Once you find the line containing "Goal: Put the", set down exactly that line and every one after it through the end of the listing below, with both ends included and any pictures omitted.

Task data START

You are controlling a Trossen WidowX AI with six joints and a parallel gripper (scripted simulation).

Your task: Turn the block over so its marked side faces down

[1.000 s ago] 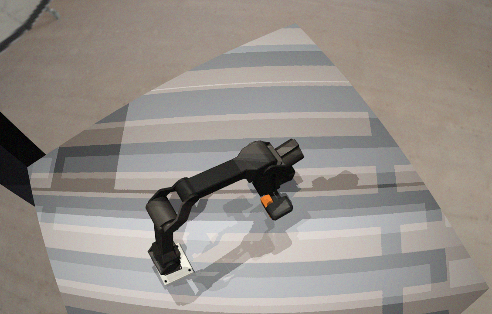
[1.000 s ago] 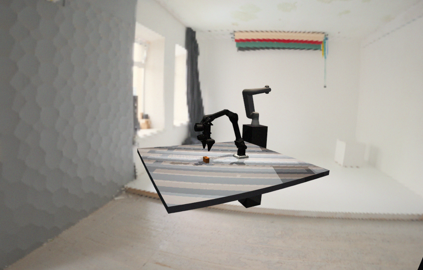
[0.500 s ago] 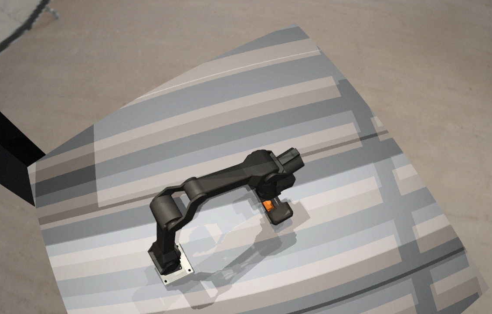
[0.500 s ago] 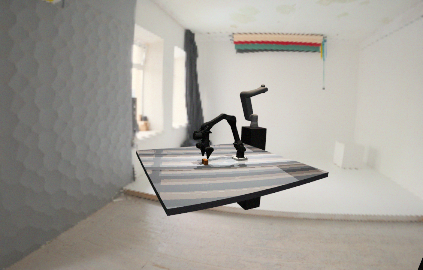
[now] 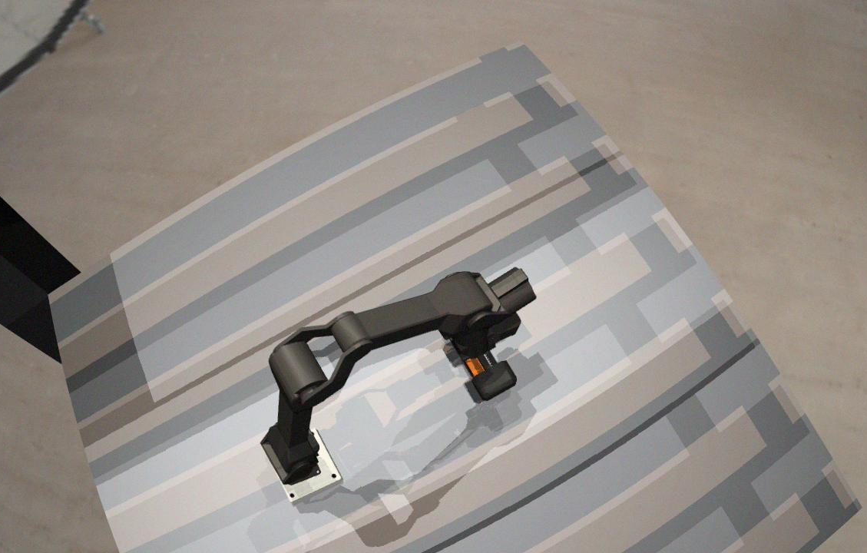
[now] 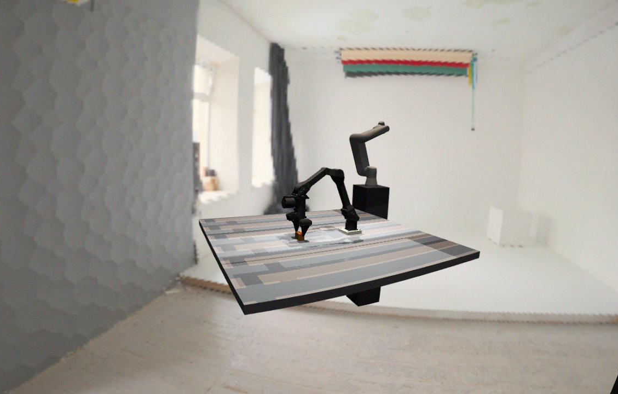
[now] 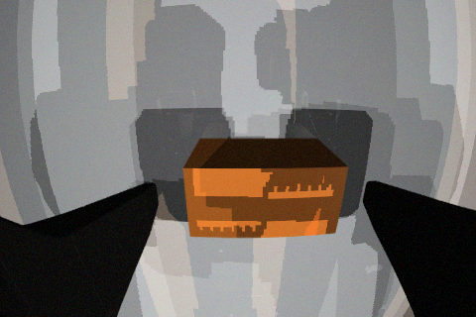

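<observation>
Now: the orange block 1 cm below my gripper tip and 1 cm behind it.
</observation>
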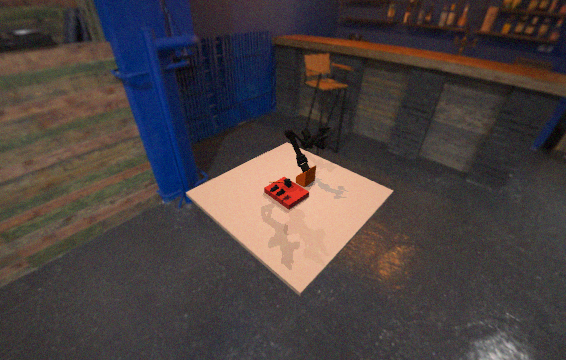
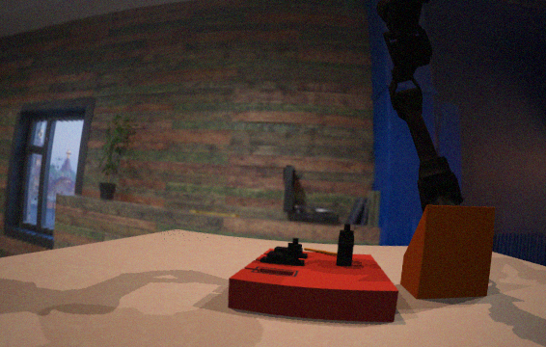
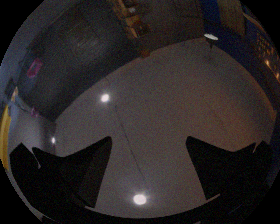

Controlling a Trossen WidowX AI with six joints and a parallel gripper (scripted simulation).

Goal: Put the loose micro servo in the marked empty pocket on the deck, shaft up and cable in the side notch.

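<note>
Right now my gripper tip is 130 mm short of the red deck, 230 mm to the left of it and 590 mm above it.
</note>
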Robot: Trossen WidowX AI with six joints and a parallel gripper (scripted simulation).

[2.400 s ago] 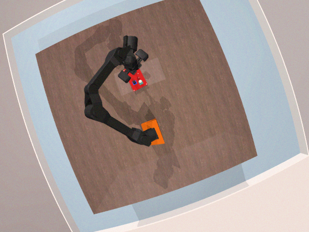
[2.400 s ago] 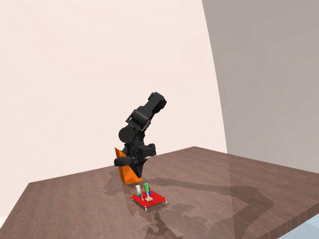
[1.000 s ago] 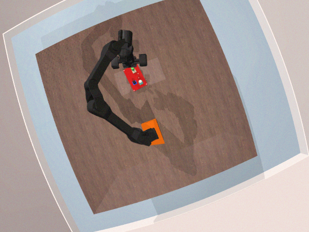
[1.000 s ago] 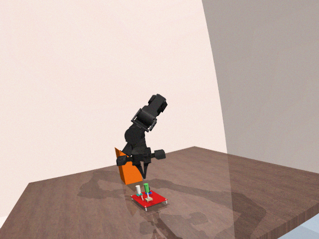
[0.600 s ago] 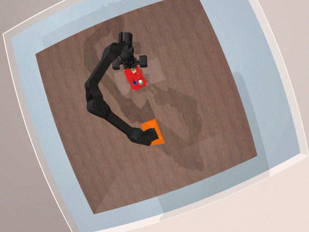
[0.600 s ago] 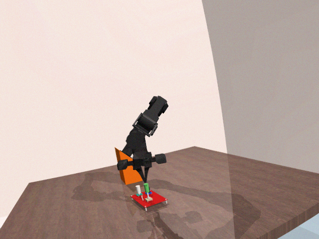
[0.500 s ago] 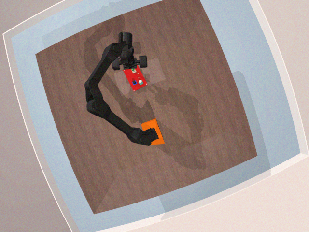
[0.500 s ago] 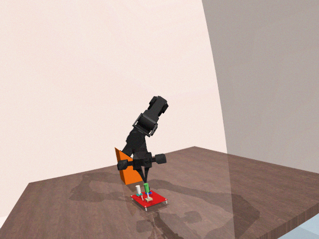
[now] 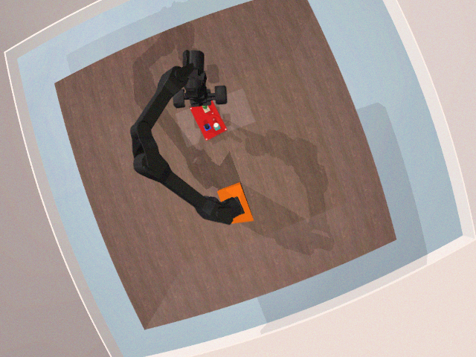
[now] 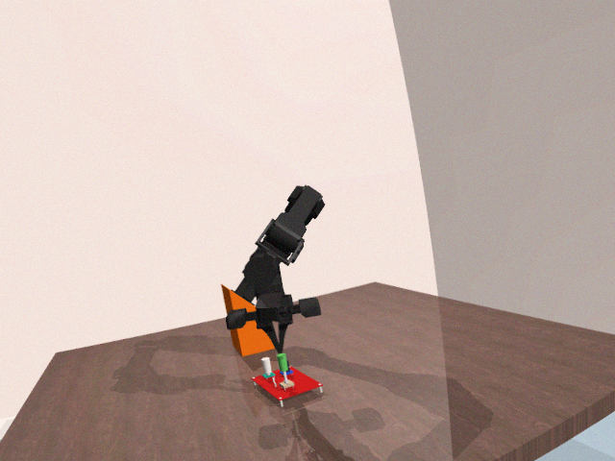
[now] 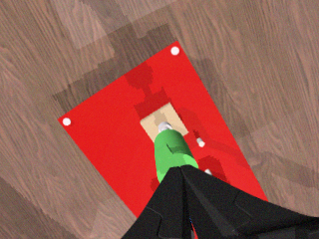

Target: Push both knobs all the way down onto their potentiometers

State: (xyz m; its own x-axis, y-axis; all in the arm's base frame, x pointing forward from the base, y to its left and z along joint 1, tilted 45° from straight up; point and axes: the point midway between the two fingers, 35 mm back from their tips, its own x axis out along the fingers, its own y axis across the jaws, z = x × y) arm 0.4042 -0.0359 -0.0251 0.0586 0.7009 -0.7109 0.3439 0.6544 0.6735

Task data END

**Solution:**
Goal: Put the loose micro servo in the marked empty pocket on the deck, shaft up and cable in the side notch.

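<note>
Right now my gripper tip is 130 mm short of the red deck, 230 mm to the left of it and 590 mm above it.
</note>
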Robot: Trossen WidowX AI with six joints and a parallel gripper (scripted simulation).

[2.400 s ago] 
[2.400 s ago] 
[1.000 s ago] 
[1.000 s ago] 
[0.600 s ago] 
[0.600 s ago] 
[0.500 s ago] 
[0.500 s ago] 
[now] 
[now] 
[now] 

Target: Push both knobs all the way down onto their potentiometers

State: (xyz m; its own x-axis, y-axis; all in the arm's base frame, x pointing forward from the base, y to its left and z along joint 1, tilted 45° from straight up; point and axes: the point midway between the two fingers, 35 mm back from their tips, its own x axis out along the fingers, its own y axis across the jaws, z = x × y) arm 0.4042 -0.0359 -0.0251 0.0586 0.7009 -0.7109 0.3439 0.6544 0.6735

Nothing else is required to complete the output.